[Supplied entries Boundary: Start]

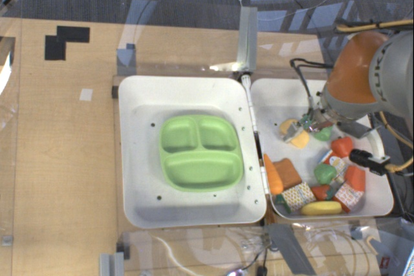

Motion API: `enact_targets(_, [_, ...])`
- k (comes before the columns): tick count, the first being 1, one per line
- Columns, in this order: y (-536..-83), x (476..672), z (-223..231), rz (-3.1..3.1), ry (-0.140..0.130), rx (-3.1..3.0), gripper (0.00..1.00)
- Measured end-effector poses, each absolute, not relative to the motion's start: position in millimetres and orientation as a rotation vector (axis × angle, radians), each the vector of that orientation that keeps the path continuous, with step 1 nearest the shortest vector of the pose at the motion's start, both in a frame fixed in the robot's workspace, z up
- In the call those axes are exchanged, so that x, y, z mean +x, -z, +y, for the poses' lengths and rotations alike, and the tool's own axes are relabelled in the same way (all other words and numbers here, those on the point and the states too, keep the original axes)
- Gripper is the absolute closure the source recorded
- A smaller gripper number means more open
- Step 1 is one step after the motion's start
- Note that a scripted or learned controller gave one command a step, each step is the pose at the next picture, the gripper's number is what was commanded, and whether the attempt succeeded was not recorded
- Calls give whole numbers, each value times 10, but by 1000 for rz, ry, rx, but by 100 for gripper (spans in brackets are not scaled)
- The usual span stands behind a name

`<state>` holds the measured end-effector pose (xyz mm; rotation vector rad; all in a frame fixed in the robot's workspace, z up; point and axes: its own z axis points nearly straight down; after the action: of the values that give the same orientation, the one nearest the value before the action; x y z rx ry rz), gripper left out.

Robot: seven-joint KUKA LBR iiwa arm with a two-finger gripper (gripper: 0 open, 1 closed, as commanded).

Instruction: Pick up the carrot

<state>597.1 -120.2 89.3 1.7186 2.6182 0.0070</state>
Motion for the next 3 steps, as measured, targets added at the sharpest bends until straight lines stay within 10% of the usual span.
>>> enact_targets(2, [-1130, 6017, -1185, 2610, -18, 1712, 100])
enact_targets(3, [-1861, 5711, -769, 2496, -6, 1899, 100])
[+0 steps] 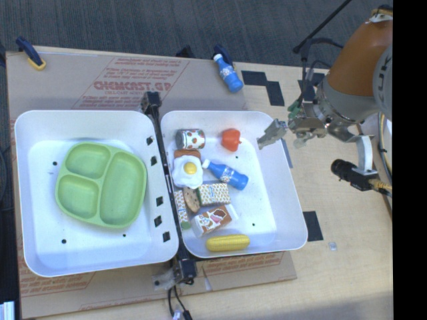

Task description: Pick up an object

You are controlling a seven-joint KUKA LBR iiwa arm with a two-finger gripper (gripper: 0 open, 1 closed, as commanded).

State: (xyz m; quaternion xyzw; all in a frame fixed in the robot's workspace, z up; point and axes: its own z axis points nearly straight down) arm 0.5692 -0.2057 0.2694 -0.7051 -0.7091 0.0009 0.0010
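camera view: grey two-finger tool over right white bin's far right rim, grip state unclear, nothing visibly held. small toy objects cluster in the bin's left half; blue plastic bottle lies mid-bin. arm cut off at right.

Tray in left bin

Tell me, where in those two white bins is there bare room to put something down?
The right bin has bare floor on its right side, between the blue bottle and its right wall. Its left half is crowded with toy food, down to the corn cob. In the left bin, a bare strip runs all around the green divided plate.
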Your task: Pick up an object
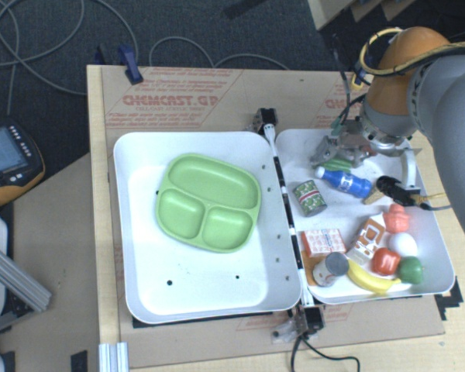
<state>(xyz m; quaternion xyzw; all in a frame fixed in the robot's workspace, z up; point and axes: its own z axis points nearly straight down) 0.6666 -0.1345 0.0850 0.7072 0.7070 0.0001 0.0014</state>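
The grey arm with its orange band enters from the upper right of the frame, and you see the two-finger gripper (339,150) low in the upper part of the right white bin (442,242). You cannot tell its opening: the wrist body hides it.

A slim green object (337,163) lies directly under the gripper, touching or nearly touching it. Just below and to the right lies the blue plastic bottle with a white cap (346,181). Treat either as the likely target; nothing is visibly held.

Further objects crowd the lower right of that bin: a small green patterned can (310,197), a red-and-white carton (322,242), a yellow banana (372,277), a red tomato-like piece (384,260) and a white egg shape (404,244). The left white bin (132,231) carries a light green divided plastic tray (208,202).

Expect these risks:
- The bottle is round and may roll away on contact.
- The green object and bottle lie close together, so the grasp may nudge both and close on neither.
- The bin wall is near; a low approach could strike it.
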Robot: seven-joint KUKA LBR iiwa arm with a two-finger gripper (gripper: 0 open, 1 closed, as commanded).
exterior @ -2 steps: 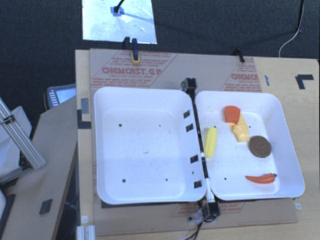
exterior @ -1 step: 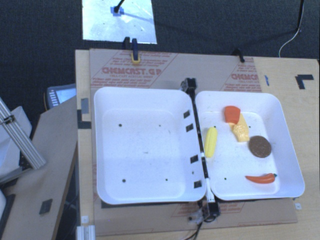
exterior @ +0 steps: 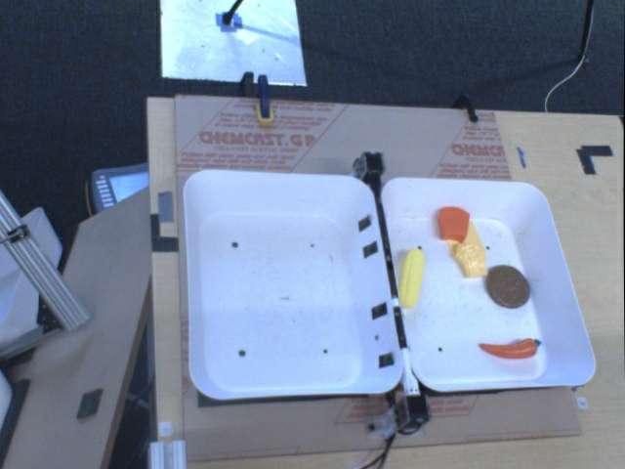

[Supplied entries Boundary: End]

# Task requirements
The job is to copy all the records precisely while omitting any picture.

# Answer area
Motion API: `enact_targets(_, [_, ...])`
- k (comes before the columns): tick count, the first being 1, one per line
- Columns, in this order: y (-536..-83), x (476..672), z (-223..231), rz (-3.1..3.1), ry (-0.140..0.130), rx (-3.1..3.0), gripper (0.00..1.00)
- Measured end-effector poses, each absolute, not relative to the motion's start: position in millimetres and orientation as a rotation vector (axis × angle, radians), each the vector of that orientation that keeps the path continuous, with step 1 nearest the shortest vector of the pose at the motion's start, both in a frame fixed in the robot's workspace, z up
- In the call those axes are exchanged, so that x, y, z mean +x, -z, +y, for the poses' lengths and rotations alike, and the tool's own axes are relabelled in the same way (all other words and numbers here, those on the point and the states too, keep the original axes)
- Gripper is the absolute closure the source recorded
- A smaller gripper number means more open
- Step 1 is one step after the motion's start
- Note that a scripted or learned controller gave one command a step, each step is the pose at the next picture, the gripper's number is what was commanded, and whether the attempt succeeded was not recorded
- Calls give whole numbers, each value times 10, but by 1000 for rz, ry, rx, but by 100 for gripper (spans in brackets are not scaled)
- The usual span stands behind a name

`<state>` holds the measured end-effector pose (xyz mm; rotation vector rad; all in a frame fixed in the robot's workspace, z up; point and axes: its own z axis points nearly straight down; after the action: of the values that give the same orientation, the one nearest the value before the action; x y z rx ry rz), gripper left out.

Robot: seven-joint KUKA LBR iiwa arm with a two-finger gripper (gripper: 0 open, 1 closed, as commanded).

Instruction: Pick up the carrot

<state>597.1 -120.2 89.3 1.7186 2.6182 0.0070</state>
Motion for the next 3 steps, as measured, targets added at the sharpest bends until straight lines stay within 10% of the usual span.
>>> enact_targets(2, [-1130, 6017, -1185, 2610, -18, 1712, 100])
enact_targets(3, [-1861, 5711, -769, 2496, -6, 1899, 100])
[+0 steps] 

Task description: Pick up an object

You are controlling a seven-joint KUKA LBR iiwa arm with a two-finger gripper (gripper: 0 open, 1 closed, as commanded).

State: (xyz m; quaternion xyzw; all in a frame fixed in the robot's workspace, z up; point and axes: its own z axis points nearly straight down) arm 0.5692 -0.2057 0.2694 -0.7051 -0.7091 0.0009 0.0010
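camera view: grey two-finger tool over right white bin's far right rim, grip state unclear, nothing visibly held. small toy objects cluster in the bin's left half; blue plastic bottle lies mid-bin. arm cut off at right.

Tray in left bin

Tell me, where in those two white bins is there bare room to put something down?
The right bin has bare floor on its right side, between the blue bottle and its right wall. Its left half is crowded with toy food, down to the corn cob. In the left bin, a bare strip runs all around the green divided plate.
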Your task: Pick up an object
<state>(xyz m; quaternion xyzw; all in a frame fixed in the robot's workspace, z up; point and axes: its own z axis points nearly straight down) 0.6666 -0.1345 0.0850 0.7072 0.7070 0.0001 0.0014</state>
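The grey arm with its orange band enters from the upper right of the frame, and you see the two-finger gripper (339,150) low in the upper part of the right white bin (442,242). You cannot tell its opening: the wrist body hides it.

A slim green object (337,163) lies directly under the gripper, touching or nearly touching it. Just below and to the right lies the blue plastic bottle with a white cap (346,181). Treat either as the likely target; nothing is visibly held.

Further objects crowd the lower right of that bin: a small green patterned can (310,197), a red-and-white carton (322,242), a yellow banana (372,277), a red tomato-like piece (384,260) and a white egg shape (404,244). The left white bin (132,231) carries a light green divided plastic tray (208,202).

Expect these risks:
- The bottle is round and may roll away on contact.
- The green object and bottle lie close together, so the grasp may nudge both and close on neither.
- The bin wall is near; a low approach could strike it.
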Robot: seven-joint KUKA LBR iiwa arm with a two-finger gripper (gripper: 0 open, 1 closed, as commanded).
exterior @ -2 steps: 
exterior @ -1 step: 
exterior @ +0 steps: 

That finishes the answer to the exercise.